Sacramento State's Community Engagement Center gives students, professors and alumni opportunities to serve the city by volunteering for community service projects throughout the year.
On Saturday, more than 100 Sac State students and alumni joined the American River Parkway Foundation for the Great American River Clean-Up. Due to the river's size, the project was divided into sites, so Sac State volunteers joined the Alumni Grove site, whose coordinator was Lily Berwick.
Once checked in at their designated sites, the volunteers armed themselves with gloves, garbage bags and trash pickers, and dispersed among the parkway, then met at a central location at noon to combine the waste found along the American River.
This event ridded the river of materials that could have harmed ocean life by being flushed into the watershed during the rainy season.
"We do this in September to get it cleaned up before the winter and the rains come and the water goes up," said Heidi Steger, captain for the Howe Avenue River Access site.
Each volunteer participated for his or her own reasons, one of which was to preserve the value of the American River.
"The parkway is so important because it's truly the crown jewel of this region," said Paul Stangis, recreational user of the river.

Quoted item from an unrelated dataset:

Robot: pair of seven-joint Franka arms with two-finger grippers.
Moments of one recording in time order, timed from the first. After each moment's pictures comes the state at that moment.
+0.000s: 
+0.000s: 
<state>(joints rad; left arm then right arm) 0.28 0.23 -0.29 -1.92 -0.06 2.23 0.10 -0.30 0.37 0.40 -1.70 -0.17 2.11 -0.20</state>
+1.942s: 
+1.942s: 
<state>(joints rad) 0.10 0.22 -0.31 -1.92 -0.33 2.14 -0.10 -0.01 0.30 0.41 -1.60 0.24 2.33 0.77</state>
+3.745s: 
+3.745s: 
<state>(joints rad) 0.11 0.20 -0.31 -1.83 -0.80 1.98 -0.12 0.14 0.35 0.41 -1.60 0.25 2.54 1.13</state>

Since many of the volunteers use the parkway's resources they participated to give back to it. Among the pollutants found by volunteers were abandoned pairs of underwear, a door, a large rug, toaster ovens and drug paraphernalia.
"First we found a dead fish in a bag, and a bong under the bridge - it was crudely made with a pen, a little funnel thing and tin foil," said senior marketing major Pablo Baxter.
Another group of students found what appeared to be someone's residence.
"It was like a little makeshift home of someone's, with blankets, pants, magazines, a shirt and a sock," said sophomore economics major Kristina Vieira.
The American River Parkway organizes the clean-up each year not only to keep the river clean, but to promote environmental responsibility among local residents. It was successful in that many volunteers participated to give back to the community and maintain the surroundings they utilize.
"We play a huge role in the environment because we are responsible for whatever is on the ground. Everything on the ground is man-made so we need to be responsible for picking it up," said sophomore psychology major Stephanie Gonzalez.
Berwick said she was excited to see the high turn-out.
"On behalf of the parkway foundation it's really exciting to see young folks participating and helping out so that they can take over this job when we get too old and tired to do it," Berwick said.